GDPR for Engineers: What is Personal Data

After spending quite a lot of time to work on GDPR compliance, I thought it would be useful to write a short post about what “Personal Data” means for Engineers.

Before looking into the definitions, I would stress 2 things:

  • Personal Data is probably not what you would assume without carefully reading the GDPR definition
  • Having Personal Data in your servers and databases is not a sin (and probably you will not be able to avoid it). You just have to make sure you handle that data in the right way, in compliance with GDPR.

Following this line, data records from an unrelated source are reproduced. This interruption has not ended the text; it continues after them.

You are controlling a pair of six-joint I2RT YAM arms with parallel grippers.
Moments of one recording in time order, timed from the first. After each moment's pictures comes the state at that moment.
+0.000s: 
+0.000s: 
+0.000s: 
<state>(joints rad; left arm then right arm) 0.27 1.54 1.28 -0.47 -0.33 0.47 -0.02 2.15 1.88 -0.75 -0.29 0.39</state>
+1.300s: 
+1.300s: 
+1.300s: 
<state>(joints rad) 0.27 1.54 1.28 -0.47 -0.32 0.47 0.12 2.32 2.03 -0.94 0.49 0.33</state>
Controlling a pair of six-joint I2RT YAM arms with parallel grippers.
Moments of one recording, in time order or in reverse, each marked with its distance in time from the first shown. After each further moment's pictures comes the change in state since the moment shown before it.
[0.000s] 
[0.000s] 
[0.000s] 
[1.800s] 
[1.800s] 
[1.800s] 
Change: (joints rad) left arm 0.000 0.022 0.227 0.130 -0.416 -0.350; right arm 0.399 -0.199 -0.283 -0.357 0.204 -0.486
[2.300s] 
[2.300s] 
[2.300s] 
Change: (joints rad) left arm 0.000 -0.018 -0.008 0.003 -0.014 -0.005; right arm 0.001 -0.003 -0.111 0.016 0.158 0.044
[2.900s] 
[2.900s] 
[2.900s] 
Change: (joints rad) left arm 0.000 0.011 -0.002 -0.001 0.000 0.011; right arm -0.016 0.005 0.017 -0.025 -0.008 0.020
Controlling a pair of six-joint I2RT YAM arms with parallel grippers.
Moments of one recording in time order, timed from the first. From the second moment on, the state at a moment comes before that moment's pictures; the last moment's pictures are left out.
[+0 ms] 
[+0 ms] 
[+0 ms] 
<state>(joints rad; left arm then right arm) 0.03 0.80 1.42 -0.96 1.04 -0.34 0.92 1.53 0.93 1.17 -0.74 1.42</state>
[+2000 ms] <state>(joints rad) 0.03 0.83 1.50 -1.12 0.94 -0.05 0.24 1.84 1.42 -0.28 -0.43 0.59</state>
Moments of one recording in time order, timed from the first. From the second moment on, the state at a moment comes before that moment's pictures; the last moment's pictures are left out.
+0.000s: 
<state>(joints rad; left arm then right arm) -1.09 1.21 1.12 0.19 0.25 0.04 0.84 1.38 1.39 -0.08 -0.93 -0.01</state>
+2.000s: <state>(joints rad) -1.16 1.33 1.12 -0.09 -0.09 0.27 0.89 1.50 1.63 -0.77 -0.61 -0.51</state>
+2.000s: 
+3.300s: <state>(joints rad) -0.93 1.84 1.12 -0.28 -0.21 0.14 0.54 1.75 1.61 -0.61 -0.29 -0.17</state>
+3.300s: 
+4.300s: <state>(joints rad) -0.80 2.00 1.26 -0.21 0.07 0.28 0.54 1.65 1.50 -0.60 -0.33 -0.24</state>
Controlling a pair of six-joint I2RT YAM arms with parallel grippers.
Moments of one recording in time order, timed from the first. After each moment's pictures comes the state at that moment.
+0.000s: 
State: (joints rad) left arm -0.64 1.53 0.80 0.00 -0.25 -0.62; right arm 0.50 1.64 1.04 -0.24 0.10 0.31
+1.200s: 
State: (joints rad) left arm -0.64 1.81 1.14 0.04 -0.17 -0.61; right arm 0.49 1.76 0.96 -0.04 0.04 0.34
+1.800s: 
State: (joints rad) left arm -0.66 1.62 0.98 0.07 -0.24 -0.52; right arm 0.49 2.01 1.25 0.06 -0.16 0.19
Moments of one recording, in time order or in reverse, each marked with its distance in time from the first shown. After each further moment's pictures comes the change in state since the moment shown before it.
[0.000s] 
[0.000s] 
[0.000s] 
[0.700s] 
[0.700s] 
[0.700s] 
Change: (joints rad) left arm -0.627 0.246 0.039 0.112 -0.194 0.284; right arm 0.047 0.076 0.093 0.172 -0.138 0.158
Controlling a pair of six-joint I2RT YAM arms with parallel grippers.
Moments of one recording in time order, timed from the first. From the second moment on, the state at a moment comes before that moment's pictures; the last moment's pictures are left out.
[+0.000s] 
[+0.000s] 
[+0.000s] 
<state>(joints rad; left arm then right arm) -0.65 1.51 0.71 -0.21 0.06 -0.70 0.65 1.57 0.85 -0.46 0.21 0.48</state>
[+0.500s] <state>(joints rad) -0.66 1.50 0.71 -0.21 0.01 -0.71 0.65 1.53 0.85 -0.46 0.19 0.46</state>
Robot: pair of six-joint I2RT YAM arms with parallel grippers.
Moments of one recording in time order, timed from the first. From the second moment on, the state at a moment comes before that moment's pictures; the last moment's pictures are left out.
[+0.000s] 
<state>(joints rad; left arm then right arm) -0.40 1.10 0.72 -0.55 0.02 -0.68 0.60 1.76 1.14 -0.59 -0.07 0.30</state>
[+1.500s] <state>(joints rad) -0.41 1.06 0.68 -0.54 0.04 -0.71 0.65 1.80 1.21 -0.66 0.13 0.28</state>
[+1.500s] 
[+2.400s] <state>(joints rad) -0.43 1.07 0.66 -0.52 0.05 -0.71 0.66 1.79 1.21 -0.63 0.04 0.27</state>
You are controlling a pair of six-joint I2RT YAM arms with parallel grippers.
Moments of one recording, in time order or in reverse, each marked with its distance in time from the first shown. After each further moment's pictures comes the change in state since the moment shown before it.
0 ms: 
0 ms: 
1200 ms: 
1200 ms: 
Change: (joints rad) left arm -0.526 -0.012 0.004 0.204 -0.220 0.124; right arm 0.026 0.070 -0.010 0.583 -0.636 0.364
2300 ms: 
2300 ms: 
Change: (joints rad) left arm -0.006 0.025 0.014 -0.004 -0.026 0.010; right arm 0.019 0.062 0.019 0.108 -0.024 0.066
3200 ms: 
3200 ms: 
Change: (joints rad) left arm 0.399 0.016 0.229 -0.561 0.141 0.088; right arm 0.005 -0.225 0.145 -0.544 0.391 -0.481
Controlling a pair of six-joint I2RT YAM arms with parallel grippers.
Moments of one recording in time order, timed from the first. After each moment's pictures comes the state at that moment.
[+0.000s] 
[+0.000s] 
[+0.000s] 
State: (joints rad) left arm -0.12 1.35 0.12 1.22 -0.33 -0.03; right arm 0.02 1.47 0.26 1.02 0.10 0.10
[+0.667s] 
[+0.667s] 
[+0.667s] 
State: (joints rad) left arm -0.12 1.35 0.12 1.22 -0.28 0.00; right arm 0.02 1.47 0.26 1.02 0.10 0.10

Definition of Personal Data

Let’s see the law:

‘personal data’ means any information relating to an identified or identifiable natural person (‘data subject’); an identifiable natural person is one who can be identified, directly or indirectly, in particular by reference to an identifier such as a name, an identification number, location data, an online identifier or to one or more factors specific to the physical, physiological, genetic, mental, economic, cultural or social identity of that natural person;

Reference: https://gdpr-info.eu/art-4-gdpr/.

and take piece by piece:

any information relating to an identified or identifiable natural person

So any data that can be traced or linked back to a natural person. This already covers 2 types of data: one that could be used to identify a natural person [1], and another that is related to it [2].

What kind of data can be used to identify a natural person [1]?

Most obvious cases are full name, full address, national ID number, passport number, email address. What may be less obvious is: IP address, cookie ID. Another thing to consider is that a combination of different data fields may also good enough (bad enough?) to identify an individual. Remember this game?

It is enough to know that his hair color is blond and he is wearing a hat — and you will know it is Eric. Practically this means that Date of birth, ZIP code and gender is enough to make someone identifiable (source: https://iapp.org/news/a/top-10-operational-impacts-of-the-gdpr-part-8-pseudonymization/). GDPR calls this “singling out”.

What is data related to a natural person [2]?

Anything that could be traced back or joined to any of the above data fields described in [1]. Think like the following: Load all of your system’s data into a SQL database. By all, I mean: operational databases, data warehouses, queues, log files, HTTP access logs, secret keys, hash salts, data on the employees workstations. Now anything is a related information that you may be able to LEFTJOIN to a user’s identifiable data [1] on unique data fields. Okay this may not be a perfect definition but probably a good starting point.

Worth to mention that connections between data entries really count. A data entry in itself may not be a Personal Data, but if you can link it to a personal record, then it is. For example, you might have a database which has records in a <cityID, cityName> format. For example, <426, “New York”>. In itself this is not a personal data since I cannot trace this data back to a natural person. However, if the database schema is <userID, cityName> for the same data entry, then this is a personal data assuming that there is at least one record in the organization that links the userID 426 to a person’s identifyable data [1].

FAQ

Some common thoughts

I only store userIDs in my database, no name, email or IP address so this is not personal data

This is not true as long as the whole organization, or even another organization under your behalf can link the userID to a person’s identifiable data.

I hash the userID in my database so it is not personal data

As long as the hashed ID can be relinked to the original userID, this is not true. So if the userID and hash salt is stored somewhere within the organization (the latter may be in source code, or deployed config file), it is still personal data.

What to do

Probably the best you can do is to make sure you handle personal data in compliance with GDPR. This means a couple of things, such as data lifecycle management, purpose mapping, consents, manage Data Subject rights and — last, but not least — proper securing of the Personal Data you store and process.

Anonymization of the personal data may also be an option — but then you will loose valuable information, ie. linking any future data records of the same user to the anonymized data records.